- Date: 19–25 April
- Edition: 20th
- Surface: Hard
- Location: Salinas, Ecuador

Champions

Singles
- Nicolás Jarry

Doubles
- Miguel Ángel Reyes-Varela / Fernando Romboli
| Salinas Challenger |

= 2021 Salinas Challenger =

The 2021 Salinas Challenger was a professional tennis tournament played on hard courts. It was the 20th edition of the tournament which was part of the 2021 ATP Challenger Tour. It took place in Salinas, Ecuador between 19 and 25 April 2021.

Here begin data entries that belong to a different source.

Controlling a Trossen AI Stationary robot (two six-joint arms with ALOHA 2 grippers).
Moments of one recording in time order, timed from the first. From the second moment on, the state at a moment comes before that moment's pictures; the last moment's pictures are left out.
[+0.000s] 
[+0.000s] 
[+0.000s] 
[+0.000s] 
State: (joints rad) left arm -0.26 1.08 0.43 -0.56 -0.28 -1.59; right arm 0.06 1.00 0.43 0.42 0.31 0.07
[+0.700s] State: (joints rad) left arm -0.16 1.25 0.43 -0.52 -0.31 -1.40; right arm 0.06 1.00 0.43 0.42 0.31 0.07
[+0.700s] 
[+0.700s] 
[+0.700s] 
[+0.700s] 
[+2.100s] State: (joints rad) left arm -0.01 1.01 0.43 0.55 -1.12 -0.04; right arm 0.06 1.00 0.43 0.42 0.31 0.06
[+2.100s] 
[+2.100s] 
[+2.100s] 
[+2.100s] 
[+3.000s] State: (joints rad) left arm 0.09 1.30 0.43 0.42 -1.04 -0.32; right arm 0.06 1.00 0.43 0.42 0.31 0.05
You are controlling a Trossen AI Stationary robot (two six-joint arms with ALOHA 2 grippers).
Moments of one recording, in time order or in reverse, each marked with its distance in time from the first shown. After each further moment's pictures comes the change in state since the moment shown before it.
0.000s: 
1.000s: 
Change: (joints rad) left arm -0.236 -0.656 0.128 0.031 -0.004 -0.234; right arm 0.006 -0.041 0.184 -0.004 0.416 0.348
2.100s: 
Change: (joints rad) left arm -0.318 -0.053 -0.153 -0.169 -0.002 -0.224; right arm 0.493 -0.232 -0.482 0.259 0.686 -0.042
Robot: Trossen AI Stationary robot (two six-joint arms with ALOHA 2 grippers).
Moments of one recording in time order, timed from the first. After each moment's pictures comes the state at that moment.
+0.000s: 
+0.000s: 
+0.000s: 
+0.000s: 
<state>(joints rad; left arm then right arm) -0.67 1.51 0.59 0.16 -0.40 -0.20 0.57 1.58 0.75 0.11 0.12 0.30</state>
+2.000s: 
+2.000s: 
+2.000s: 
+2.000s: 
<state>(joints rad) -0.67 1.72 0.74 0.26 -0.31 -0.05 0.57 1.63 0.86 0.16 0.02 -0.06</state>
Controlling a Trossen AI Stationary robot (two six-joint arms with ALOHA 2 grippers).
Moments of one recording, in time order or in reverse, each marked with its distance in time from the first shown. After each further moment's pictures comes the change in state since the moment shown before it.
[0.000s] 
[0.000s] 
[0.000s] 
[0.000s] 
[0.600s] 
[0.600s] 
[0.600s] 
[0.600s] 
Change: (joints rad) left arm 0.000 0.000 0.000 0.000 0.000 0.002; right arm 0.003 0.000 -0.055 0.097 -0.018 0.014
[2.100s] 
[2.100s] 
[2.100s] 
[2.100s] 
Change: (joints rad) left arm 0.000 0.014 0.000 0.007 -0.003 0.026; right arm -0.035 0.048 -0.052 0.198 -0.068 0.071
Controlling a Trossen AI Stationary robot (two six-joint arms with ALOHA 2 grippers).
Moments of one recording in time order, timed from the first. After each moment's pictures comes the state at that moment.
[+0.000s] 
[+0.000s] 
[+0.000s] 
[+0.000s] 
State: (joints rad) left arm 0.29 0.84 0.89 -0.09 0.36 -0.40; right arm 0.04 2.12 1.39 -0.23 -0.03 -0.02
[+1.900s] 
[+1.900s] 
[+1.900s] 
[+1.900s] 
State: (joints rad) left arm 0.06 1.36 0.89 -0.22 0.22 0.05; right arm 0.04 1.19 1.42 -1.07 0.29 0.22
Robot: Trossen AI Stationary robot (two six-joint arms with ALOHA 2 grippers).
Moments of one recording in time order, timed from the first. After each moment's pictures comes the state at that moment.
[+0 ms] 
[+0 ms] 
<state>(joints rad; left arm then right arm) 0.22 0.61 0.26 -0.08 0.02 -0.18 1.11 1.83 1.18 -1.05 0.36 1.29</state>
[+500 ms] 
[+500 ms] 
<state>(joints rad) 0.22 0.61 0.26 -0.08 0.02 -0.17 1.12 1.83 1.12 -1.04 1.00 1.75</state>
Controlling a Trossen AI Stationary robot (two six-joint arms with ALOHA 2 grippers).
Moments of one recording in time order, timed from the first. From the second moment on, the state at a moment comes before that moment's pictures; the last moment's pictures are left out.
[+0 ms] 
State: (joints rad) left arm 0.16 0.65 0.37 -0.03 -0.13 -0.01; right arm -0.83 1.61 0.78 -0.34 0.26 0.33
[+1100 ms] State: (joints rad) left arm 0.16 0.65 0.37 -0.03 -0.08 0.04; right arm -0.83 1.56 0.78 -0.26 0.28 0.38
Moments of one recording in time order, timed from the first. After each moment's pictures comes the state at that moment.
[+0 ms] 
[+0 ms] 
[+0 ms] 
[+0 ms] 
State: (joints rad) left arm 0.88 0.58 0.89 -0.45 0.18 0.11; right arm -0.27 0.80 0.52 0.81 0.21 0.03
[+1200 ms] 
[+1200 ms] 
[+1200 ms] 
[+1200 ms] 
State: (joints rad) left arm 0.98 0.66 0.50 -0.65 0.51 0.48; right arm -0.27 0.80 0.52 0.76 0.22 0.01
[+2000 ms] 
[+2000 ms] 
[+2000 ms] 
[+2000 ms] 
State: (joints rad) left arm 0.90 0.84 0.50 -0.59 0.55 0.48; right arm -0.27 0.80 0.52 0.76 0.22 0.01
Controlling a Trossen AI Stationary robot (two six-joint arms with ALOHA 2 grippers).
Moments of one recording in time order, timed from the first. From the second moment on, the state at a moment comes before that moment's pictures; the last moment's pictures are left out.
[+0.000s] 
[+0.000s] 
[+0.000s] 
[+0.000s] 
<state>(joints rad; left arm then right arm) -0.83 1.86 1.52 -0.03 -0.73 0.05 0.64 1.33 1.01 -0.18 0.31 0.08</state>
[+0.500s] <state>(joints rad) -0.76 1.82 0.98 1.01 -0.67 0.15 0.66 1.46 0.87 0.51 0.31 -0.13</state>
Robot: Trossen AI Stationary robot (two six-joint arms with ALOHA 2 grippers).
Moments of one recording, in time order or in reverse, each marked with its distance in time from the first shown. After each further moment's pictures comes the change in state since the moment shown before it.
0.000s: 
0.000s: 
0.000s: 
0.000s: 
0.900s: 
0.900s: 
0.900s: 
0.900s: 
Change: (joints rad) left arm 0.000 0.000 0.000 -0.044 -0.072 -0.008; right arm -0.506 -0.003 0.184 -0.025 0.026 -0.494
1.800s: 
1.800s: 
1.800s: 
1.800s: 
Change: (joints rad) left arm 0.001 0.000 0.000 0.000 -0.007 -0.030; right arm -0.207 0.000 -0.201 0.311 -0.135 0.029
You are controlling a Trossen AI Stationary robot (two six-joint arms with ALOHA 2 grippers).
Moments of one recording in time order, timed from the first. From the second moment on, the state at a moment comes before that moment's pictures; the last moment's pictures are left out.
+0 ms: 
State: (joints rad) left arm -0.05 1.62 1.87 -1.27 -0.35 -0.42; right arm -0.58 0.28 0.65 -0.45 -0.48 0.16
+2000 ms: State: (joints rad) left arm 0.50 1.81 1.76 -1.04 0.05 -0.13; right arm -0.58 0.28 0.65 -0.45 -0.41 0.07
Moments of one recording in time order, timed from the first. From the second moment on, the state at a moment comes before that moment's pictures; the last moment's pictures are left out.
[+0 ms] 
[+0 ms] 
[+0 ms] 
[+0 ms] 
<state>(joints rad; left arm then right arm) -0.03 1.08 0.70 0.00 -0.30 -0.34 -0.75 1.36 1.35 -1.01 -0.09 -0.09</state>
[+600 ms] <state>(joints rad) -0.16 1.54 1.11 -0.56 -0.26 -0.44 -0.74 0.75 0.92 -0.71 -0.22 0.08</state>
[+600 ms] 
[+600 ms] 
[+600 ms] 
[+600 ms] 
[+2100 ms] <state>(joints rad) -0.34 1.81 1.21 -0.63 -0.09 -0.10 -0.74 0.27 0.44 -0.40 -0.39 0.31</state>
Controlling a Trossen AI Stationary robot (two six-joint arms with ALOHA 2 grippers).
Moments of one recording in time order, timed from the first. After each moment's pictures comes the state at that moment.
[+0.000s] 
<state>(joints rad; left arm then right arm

==Singles main-draw entrants==
===Seeds===

| Country | Player | Rank^{1} | Seed |
|---|---|---|---|
| JPN | Yasutaka Uchiyama | 108 | 1 |
| CHI | Alejandro Tabilo | 163 | 2 |
| ECU | Emilio Gómez | 183 | 3 |
| USA | Christopher Eubanks | 233 | 4 |
| CHI | Marcelo Tomás Barrios Vera | 239 | 5 |
| TUR | Altuğ Çelikbilek | 251 | 6 |
| JPN | Hiroki Moriya | 266 | 7 |
| ECU | Roberto Quiroz | 273 | 8 |

- ^{1} Rankings as of 12 April 2021.

===Other entrants===
The following players received wildcards into the singles main draw:
- ECU Diego Hidalgo
- CHI Nicolás Jarry
- ECU Antonio Cayetano March

The following players received entry from the qualifying draw:
- ARG Facundo Díaz Acosta
- CZE Marek Gengel
- COL Nicolás Mejía
- FRA Tak Khunn Wang

==Champions==
===Singles===

- CHI Nicolás Jarry def. COL Nicolás Mejía 7–6^{(9–7)}, 6–1.

===Doubles===

- MEX Miguel Ángel Reyes-Varela / BRA Fernando Romboli def. ECU Diego Hidalgo / TUN Skander Mansouri 7–5, 4–6, [10–2].